Well, "celebrity" is in the eye of the beholder, I guess, but Phil Plait is an astronomical celebrity. Besides several books, including his breakout "Bad Astronomy" where he debunks many astronomical myths and misconceptions, he also writes a daily blog called "Bad Astronomy" for Slate.
he wrote a post about taking a short video clip of the sun, and from the appearance of the contrail, surmised he had just missed the jet crossing the sun's disk. I sent him an e-mail telling him if he wanted to see a real catch, to check out Melinda's image of an F-18 crossing the sun taken moments before the annual solar eclipse in May of 2012 at the Grand Canyon. That image, shown here, blew his mind - his response: "That. Is. Amazing. ", and wanted to use it in his blog. So today, Melinda got her shout-out on the Bad Astronomy blog. Of course, we had blogged about that shot when it was first taken - Melinda was doing some test shots with a 210mm focal length zoom, and by luck just happened to catch it. The shot is a full-resolution crop, because that focal length doesn't provide much image size, but the 1/2000 second exposure froze the jet's motion for a great shot...

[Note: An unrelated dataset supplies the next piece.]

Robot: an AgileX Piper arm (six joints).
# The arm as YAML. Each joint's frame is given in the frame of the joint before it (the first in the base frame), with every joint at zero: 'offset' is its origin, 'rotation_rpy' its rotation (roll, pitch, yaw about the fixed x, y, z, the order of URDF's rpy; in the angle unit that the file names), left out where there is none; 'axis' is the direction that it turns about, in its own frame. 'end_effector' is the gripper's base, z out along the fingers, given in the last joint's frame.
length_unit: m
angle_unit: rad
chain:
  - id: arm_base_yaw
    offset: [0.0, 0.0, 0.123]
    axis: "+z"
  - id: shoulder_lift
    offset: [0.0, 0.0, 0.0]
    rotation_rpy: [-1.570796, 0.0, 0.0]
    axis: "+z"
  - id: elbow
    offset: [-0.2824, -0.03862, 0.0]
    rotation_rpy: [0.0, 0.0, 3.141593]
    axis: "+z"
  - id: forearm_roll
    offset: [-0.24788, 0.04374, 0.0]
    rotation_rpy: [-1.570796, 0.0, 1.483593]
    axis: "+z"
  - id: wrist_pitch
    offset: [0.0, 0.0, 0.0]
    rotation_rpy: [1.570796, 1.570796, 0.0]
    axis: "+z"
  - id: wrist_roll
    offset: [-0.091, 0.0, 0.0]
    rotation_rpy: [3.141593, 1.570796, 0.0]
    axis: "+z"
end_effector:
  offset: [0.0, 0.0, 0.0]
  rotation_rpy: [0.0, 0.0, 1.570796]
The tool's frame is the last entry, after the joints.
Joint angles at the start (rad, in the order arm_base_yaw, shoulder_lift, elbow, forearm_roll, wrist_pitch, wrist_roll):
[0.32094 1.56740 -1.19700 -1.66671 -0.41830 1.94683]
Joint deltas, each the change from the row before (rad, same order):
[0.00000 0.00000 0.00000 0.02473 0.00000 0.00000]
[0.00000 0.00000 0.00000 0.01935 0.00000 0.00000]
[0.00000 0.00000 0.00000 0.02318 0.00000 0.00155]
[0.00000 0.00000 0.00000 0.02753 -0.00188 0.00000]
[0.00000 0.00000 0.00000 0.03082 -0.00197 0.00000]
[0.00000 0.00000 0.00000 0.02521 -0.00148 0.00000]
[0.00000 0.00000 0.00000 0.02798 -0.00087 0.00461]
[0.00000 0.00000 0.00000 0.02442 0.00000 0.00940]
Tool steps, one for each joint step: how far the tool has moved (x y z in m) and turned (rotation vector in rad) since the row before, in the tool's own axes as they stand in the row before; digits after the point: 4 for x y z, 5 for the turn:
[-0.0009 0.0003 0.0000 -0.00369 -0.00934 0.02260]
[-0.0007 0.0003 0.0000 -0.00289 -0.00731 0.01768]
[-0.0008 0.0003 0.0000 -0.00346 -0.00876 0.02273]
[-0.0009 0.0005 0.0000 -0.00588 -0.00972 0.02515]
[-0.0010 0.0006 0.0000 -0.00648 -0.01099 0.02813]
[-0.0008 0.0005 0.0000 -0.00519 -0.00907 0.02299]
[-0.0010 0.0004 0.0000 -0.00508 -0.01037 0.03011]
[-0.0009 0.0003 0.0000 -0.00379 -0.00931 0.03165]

Phil's blog on Slate is one of my daily reads. Not only does he argue against the noise against global warming and for intelligent design, but as a former teacher and scientist, explains the observations of the world he and other readers make. A recent example was refuting some YouTube yahoos saying that the recent snowfall in the Atlanta area wasn't snow because a snowball wouldn't melt, and, in fact smoked when held against a lighter! He made his own video showing that the melted snow was reabsorbed by the snowball and the smoke was from unburned hydrocarbons from the lighter. So add him to your list of daily readings and join in. Yaay Phil - get after 'em!